Companies are now grappling with a whole suite of challenges associated with IT and social media, with Mr Brady stating that “we need 25-year-olds on boards”.

While he said that people equate experience with age, “maybe we just need to say, actually, experience and age don’t count in that world”.

“We actually need modern thinkers and I think diversity needs to be seen more deeply than just gender”, the director explained.

“It’s got to be young people, [and] it’s got to be dependent on your stakeholder groups,” he further clarified.

Mr Brady stated that it is okay to “accept that they don’t have experience in whatever else that you think you need in the skills matrix” as there’s an argument to suggest that diversity “should drive up the board’s skills matrix outside of the sector”.

“It’s important to actually have a divergence of opinion around these board tables, and you need to try and avoid what’s called ‘group think’.”

One of the issues of governance, according to Mr Brady, “is basically the representation of the shareholders and key stakeholders… but it’s also now back to social licence to operate and representing the interests of the community”.

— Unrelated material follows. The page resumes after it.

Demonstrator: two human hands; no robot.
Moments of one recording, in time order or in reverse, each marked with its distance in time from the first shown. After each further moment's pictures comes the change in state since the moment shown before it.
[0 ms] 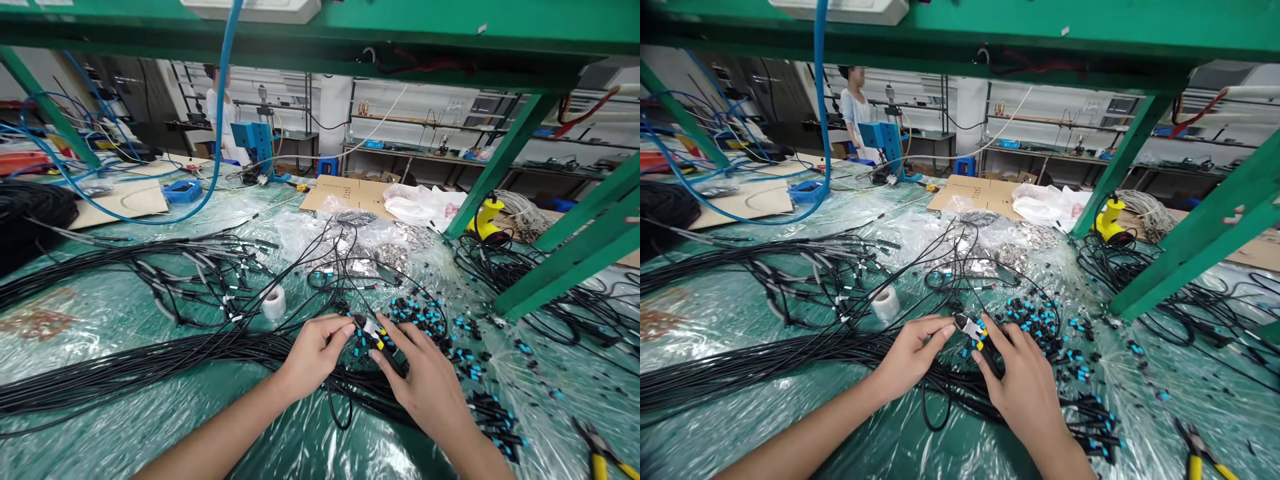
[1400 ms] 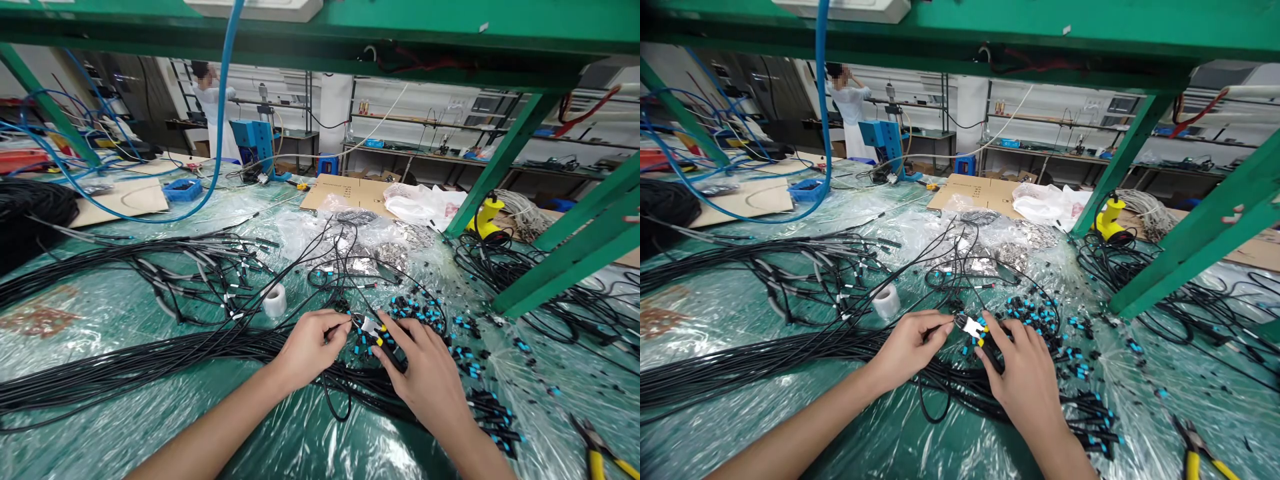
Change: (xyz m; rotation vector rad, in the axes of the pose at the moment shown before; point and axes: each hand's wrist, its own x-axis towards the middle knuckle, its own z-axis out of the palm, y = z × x) left_hand 0.003 0.001 -0.009 0.219 -0.041 0.059; right_hand 0.004 0.003 -0.001 -0.177 0.104 -0.090
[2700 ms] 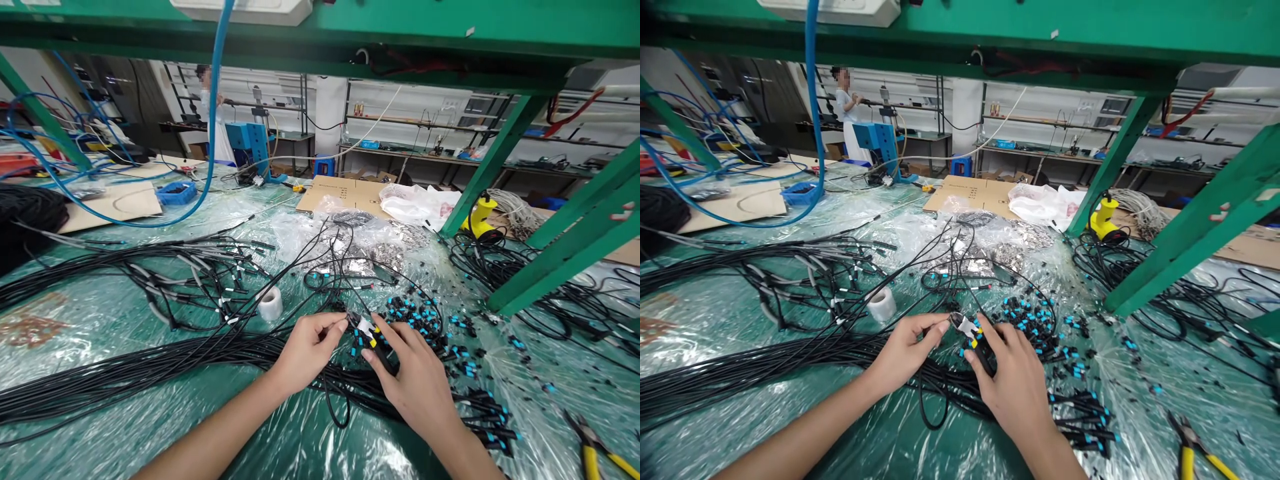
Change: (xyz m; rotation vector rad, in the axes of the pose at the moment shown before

Mr Brady believes the banks, in particular, will struggle with representation, because “if you look at their stakeholders, their stakeholders are mortgagees and they are people in the suburbs”.

A key question going forward for board make up, according to the director, will be whether “the board [is] being adequately fed information relative to the people that that organisation serves?”

“The people you serve… are they adequately represented?”